Example: A function to square any number, not necessarily 10

square <- function(x){ # x is your parameter.
  x^2
}

square(10)

[1] 100

square(5)

[1] 25

rect_area <- function(len, width){ # takes 2 parameters
  len * width
}
rect_area(10, 5)

[1] 50

Take note that when calling any function in R, whether user defined or inbuilt functions, we use the parenthesis. ie mean(a)e tc.

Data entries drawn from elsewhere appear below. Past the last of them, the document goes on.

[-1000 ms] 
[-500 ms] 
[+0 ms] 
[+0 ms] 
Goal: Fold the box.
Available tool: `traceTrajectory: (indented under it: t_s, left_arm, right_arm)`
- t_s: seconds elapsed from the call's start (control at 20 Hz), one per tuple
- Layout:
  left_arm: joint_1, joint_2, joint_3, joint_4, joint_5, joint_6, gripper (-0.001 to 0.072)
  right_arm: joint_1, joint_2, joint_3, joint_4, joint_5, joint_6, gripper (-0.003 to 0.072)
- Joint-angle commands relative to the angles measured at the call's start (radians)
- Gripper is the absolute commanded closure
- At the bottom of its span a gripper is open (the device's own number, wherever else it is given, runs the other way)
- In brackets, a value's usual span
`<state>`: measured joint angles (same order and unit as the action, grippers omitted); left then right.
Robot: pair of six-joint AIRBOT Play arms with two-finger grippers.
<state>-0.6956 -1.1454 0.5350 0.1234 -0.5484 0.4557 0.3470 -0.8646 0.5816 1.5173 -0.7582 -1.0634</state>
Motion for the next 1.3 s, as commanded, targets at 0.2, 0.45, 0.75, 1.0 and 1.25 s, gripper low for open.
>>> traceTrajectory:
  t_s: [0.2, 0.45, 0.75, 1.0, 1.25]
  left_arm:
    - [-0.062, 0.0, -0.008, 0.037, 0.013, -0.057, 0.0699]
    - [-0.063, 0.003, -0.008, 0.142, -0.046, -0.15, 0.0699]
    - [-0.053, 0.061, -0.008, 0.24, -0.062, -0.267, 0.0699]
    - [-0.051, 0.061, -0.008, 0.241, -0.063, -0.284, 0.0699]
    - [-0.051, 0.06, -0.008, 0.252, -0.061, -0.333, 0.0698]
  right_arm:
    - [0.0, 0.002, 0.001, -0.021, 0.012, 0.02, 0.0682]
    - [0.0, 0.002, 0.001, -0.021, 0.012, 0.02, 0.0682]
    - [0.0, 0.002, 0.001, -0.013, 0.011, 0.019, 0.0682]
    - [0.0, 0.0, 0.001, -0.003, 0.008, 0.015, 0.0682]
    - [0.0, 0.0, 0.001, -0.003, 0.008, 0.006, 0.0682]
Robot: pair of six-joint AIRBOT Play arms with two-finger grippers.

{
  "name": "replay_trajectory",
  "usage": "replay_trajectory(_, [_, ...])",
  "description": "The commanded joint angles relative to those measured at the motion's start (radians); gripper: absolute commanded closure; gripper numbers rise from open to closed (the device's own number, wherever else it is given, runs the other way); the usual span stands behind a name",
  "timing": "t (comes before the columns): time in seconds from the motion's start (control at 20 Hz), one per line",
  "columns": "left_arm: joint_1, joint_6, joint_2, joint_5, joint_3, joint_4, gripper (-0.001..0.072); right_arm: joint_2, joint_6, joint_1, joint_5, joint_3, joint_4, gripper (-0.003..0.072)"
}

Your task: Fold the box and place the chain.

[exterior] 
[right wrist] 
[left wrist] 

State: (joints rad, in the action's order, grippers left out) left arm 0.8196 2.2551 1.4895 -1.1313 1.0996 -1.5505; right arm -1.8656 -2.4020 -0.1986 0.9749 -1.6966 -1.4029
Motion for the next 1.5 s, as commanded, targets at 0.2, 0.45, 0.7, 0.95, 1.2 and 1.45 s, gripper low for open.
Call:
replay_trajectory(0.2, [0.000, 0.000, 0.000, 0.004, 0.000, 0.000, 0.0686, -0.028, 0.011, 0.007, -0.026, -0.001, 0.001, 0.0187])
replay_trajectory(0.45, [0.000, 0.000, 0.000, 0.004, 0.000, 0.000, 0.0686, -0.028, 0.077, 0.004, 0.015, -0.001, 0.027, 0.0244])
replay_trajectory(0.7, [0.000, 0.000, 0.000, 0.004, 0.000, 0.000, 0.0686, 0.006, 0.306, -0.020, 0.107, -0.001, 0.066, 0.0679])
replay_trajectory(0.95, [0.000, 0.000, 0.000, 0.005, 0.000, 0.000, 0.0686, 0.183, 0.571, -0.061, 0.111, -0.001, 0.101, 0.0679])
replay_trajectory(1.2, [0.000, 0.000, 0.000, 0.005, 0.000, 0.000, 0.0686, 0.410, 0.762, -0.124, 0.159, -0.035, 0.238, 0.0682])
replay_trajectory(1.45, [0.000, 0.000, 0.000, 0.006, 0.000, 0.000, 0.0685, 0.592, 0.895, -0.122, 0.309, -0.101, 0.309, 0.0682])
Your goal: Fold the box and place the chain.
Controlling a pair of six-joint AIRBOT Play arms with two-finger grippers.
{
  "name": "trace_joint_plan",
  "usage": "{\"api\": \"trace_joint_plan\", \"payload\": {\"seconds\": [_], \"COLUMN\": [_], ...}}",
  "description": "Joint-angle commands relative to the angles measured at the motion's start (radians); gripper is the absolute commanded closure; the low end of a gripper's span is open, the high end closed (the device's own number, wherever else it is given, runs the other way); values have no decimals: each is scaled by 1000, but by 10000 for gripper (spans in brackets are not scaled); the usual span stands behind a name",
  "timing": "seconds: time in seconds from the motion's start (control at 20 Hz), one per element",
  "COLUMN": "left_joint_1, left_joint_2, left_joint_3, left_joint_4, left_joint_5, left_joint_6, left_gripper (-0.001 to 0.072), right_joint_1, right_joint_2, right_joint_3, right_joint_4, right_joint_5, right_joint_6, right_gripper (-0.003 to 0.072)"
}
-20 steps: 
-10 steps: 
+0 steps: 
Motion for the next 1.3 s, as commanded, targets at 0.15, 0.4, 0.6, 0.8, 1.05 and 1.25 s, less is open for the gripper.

There are a lot of details that a function entails, although those will be discussed in a future date.

Comments

Comments are often important part of a program as they describe what each part of the program does. It is often necessary to include them so as your code can be understood by someone else or even by yourself later on when reviewing it. In R as in Python, comments are preceded by a sharp/hash/tag/pound symbol ie # Thus any line of code from the hash onwards is considered commented out as it will not be parsed by the interpretor

1+1 # This is a comment

[1] 2

#This whole line is a comment on finding sin of degrees
sin(30*pi/180)

[1] 0.5

Exercise 2

A cylinder has a radius of r cm and height of hcm. Write a function to obtain the surface area when completely covered. \(SA = 2\pi rh + 2\pi r^2\) Compute the SA when radius = 10cm and height = 18cm
let x = 3 what is the value of !x ? Elaborate as to why that is the case. What numerical value can x take such that !x results to TRUE ?
There are other assignment operators in R, ie <<- and ->>. What is the difference between these and the ones discussed above? Run ?`=` in R and read the help page to the end. See whether you could answer the question.
What are the differences between “=” and “<-” assignment operators?